During 2025, the RBI injected a massive 11.7 trillion rupees into the financial system. This included large bond purchases, foreign exchange swaps, and a cut in the cash reserve ratio for banks. Along with this, the central bank reduced interest rates by a total of 125 basis points, the sharpest easing seen since 2019. These steps were aimed at keeping borrowing costs low and supporting economic growth.
As a result, India’s benchmark 10-year government bond yield fell for the third year in a row. It ended 2025 at around 6.59%, down 17 basis points from the start of the year. On paper, this looks positive. However, the fall was much smaller than many expected, given the scale of RBI support.
The bond market’s performance reflected two very different halves of the year. In the first half, yields dropped sharply as investors reacted to rate cuts and strong liquidity support. But in the second half, yields climbed back as worries grew over the supply of new bonds from both the central and state governments. This steady flow of debt made investors cautious.
Demand from key investors also weakened. Insurance companies saw lower inflows, pension funds shifted more money into equity markets, and banks did not fully rebuild their bond holdings after selling them to the RBI. This created a gap between supply and demand, putting pressure on bond prices.
Another challenge came from the currency market. The Indian rupee fell nearly 5% in 2025, its worst performance in three years. Heavy foreign investor outflows and the lack of a trade deal with the United States added to the pressure. A weaker rupee made the RBI more careful, as it had to balance bond support with currency stability.

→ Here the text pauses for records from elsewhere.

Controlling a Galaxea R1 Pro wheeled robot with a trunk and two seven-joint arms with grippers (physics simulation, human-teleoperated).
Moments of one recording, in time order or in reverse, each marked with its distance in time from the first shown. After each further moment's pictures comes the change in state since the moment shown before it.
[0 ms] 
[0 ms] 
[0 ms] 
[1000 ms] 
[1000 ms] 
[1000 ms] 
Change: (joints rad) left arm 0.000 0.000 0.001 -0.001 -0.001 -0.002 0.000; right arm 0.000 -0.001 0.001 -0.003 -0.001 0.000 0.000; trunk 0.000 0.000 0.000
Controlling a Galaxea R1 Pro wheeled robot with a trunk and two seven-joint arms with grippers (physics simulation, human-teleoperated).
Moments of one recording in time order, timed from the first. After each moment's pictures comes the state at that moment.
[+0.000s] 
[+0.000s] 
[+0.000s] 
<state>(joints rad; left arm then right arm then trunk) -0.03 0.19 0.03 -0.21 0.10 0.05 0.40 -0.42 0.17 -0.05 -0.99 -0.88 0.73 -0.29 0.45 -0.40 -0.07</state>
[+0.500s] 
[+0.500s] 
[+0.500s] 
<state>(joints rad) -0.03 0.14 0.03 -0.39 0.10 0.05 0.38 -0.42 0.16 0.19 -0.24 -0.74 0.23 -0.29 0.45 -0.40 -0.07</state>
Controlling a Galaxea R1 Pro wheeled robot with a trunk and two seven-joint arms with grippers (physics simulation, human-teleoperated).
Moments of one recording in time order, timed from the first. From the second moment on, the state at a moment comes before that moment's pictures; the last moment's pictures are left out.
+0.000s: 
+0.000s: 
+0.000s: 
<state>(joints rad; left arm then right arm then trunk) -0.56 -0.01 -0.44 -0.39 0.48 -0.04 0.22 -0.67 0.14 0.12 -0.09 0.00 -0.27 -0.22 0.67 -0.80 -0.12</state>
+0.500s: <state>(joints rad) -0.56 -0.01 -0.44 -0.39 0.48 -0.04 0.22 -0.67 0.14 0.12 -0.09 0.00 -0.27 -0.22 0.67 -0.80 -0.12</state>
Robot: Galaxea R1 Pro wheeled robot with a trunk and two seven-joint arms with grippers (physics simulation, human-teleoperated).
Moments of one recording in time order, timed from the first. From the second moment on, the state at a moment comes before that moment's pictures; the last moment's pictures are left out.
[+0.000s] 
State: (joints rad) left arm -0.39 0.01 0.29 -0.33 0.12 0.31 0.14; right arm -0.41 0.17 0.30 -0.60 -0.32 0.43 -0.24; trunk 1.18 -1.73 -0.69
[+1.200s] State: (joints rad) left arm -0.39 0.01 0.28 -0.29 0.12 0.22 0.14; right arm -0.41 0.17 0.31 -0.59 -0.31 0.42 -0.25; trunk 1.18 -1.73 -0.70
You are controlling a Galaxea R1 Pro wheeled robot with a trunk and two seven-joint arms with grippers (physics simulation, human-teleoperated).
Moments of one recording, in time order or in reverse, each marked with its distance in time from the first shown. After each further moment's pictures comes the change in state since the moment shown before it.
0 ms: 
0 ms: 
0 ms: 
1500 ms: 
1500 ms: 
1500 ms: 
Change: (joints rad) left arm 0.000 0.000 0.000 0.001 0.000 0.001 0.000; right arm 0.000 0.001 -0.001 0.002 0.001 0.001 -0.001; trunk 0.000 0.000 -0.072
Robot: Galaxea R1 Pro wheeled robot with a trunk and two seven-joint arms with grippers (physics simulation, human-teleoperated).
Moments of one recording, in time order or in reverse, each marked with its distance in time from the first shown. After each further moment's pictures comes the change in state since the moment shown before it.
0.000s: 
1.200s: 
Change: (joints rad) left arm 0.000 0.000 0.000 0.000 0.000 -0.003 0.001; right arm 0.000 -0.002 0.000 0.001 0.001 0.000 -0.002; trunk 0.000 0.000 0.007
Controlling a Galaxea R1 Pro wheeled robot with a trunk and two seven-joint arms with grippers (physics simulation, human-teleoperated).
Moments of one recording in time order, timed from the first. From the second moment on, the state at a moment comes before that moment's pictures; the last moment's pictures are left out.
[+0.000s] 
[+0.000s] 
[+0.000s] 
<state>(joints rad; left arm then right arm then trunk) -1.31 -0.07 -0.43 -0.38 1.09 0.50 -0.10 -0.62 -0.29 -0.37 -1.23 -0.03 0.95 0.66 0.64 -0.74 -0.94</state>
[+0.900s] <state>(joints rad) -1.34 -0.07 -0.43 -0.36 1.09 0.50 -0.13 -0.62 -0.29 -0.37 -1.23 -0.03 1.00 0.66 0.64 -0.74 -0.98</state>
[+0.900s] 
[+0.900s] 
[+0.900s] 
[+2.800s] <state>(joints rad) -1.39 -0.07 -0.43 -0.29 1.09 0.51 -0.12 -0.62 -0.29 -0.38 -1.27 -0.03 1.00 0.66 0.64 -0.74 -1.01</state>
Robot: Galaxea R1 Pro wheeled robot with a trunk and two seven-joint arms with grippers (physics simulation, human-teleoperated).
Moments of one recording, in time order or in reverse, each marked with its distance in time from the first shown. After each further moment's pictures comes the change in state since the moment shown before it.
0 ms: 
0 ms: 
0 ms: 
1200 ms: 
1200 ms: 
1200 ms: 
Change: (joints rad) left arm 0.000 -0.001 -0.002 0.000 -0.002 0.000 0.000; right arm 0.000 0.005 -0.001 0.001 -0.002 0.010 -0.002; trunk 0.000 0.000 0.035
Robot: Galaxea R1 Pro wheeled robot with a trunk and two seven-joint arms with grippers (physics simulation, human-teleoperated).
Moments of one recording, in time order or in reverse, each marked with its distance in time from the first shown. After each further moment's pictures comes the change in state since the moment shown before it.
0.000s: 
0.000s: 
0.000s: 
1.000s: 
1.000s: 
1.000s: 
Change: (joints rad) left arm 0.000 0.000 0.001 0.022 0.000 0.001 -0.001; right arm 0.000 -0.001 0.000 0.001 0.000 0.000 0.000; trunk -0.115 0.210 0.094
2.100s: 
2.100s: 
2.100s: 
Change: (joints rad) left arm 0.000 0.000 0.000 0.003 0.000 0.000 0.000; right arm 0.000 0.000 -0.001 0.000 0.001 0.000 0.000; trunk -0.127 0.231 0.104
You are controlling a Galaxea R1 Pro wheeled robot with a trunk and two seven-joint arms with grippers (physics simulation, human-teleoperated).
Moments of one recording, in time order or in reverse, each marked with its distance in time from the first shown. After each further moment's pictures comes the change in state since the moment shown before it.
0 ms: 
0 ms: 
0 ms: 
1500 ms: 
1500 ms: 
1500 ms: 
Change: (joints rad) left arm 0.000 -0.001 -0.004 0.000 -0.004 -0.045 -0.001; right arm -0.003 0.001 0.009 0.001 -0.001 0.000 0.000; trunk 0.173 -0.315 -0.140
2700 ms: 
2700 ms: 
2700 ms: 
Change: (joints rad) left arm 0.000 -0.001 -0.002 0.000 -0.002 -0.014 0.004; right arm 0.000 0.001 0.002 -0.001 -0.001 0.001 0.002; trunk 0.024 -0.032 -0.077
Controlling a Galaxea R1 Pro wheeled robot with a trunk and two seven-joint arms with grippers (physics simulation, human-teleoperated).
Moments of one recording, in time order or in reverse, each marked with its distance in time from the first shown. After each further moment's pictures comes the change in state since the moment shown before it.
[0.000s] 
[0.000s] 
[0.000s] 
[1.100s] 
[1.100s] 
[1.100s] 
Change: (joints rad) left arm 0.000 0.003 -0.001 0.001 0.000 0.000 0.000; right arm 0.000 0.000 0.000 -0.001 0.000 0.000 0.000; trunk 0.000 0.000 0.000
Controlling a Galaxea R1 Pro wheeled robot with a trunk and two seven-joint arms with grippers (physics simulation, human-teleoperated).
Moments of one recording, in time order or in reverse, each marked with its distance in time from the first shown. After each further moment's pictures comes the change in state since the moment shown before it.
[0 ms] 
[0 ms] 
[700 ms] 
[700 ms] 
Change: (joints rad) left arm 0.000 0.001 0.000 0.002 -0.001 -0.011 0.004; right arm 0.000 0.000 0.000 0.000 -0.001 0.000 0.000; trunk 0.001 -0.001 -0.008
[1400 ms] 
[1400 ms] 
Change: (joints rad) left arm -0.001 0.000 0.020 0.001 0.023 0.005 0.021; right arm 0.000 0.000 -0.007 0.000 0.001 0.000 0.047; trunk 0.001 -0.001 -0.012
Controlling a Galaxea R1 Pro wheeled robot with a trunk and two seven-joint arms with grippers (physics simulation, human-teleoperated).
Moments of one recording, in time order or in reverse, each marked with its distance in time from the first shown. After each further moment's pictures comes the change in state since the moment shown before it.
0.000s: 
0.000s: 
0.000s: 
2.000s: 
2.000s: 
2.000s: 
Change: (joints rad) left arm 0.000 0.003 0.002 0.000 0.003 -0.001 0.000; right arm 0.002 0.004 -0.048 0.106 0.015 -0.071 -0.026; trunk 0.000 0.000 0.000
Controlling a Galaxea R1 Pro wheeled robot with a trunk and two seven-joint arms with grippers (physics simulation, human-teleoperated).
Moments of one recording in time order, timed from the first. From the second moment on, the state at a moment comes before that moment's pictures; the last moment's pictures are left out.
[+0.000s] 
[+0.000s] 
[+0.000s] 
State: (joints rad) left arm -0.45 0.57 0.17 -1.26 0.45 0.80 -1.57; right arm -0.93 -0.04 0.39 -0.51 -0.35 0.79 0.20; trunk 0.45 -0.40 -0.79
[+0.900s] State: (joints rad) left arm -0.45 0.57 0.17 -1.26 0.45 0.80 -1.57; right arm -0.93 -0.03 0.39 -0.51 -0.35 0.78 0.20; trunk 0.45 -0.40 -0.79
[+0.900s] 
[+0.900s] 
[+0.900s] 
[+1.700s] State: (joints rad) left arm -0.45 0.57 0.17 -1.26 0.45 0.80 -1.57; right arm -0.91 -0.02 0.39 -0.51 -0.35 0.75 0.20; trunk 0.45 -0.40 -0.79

Looking ahead to 2026, experts expect bond yields to remain within a narrow range. Inflation is under control, so the RBI is likely to keep interest rates steady for a long period. However, future moves will depend heavily on the Union Budget and borrowing plans, as well as how the RBI manages liquidity and the rupee.
In short, the RBI’s record actions in 2025 helped prevent serious stress in the bond market but did not deliver a strong rally. As India enters 2026, government bonds are likely to stay stable but cautious, shaped by borrowing needs, investor demand, and central bank policy choices.